Estimating covariance functions of multivariate skew-Gaussian random fields on the sphere

TL;DR

This paper develops a composite likelihood method for estimating covariance functions of multivariate skew-Gaussian random fields on the sphere, enabling modeling of complex spatial data like global temperature extremes.

Contribution

It introduces a novel composite likelihood approach leveraging bivariate distributions for efficient inference in multivariate skew-Gaussian fields on the sphere.

Findings

Method performs well in simulations

Effective in analyzing temperature data

Provides explicit covariance expressions

Abstract

This paper considers a multivariate spatial random field, with each component having univariate marginal distributions of the skew-Gaussian type. We assume that the field is defined spatially on the unit sphere embedded in $\mathbb{R}^3$, allowing for modeling data available over large portions of planet Earth. This model admits explicit expressions for the marginal and cross covariances.
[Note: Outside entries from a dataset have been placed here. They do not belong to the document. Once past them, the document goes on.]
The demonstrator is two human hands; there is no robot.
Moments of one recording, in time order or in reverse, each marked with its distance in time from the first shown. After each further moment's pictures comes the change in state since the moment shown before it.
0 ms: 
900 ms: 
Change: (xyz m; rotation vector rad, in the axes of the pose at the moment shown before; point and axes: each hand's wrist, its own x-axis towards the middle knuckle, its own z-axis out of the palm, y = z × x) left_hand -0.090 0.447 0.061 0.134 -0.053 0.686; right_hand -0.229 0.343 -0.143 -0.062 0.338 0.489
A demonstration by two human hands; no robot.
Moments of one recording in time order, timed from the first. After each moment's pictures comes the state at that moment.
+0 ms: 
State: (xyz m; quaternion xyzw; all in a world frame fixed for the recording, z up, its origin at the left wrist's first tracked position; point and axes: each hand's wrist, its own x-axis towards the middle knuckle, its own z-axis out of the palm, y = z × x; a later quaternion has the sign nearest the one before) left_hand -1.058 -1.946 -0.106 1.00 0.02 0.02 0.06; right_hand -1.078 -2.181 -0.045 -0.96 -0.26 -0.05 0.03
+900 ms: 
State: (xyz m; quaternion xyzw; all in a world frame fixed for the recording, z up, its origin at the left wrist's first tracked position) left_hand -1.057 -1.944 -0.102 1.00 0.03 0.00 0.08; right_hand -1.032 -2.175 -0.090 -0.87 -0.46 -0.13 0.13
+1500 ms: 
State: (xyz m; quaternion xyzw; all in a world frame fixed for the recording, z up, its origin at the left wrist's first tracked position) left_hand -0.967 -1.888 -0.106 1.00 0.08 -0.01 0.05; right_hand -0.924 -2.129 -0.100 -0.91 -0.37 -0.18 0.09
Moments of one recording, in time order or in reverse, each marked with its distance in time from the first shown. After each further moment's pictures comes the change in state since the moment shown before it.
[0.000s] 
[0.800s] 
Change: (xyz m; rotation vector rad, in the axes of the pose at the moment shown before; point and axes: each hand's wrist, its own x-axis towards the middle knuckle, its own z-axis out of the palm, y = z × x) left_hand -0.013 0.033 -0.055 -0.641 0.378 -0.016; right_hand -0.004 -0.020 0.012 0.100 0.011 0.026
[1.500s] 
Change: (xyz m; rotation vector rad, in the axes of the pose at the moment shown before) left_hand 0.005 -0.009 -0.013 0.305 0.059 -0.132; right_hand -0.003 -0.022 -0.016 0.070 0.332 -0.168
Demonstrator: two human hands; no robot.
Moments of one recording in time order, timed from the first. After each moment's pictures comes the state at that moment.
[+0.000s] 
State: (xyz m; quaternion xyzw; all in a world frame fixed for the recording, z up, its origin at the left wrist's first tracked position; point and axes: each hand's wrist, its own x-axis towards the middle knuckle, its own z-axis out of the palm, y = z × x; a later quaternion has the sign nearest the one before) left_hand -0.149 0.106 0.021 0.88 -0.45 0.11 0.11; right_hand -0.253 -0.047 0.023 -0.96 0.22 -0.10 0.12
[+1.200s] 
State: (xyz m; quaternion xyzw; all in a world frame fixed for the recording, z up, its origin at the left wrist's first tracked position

However, the $n$-dimensional distributions of the field are difficult to evaluate, because it requires the sum of $2^n$ terms involving the cumulative and probability density functions of a $n$-dimensional Gaussian distribution. Since in this case inference based on the full likelihood is computationally unfeasible, we propose a composite likelihood approach based on pairs of spatial observations. This last being possible thanks to the fact that we have a closed form expression for the bivariate distribution. We illustrate the effectiveness of the method through simulation experiments and the analysis of a real data set of minimum and maximum temperatures.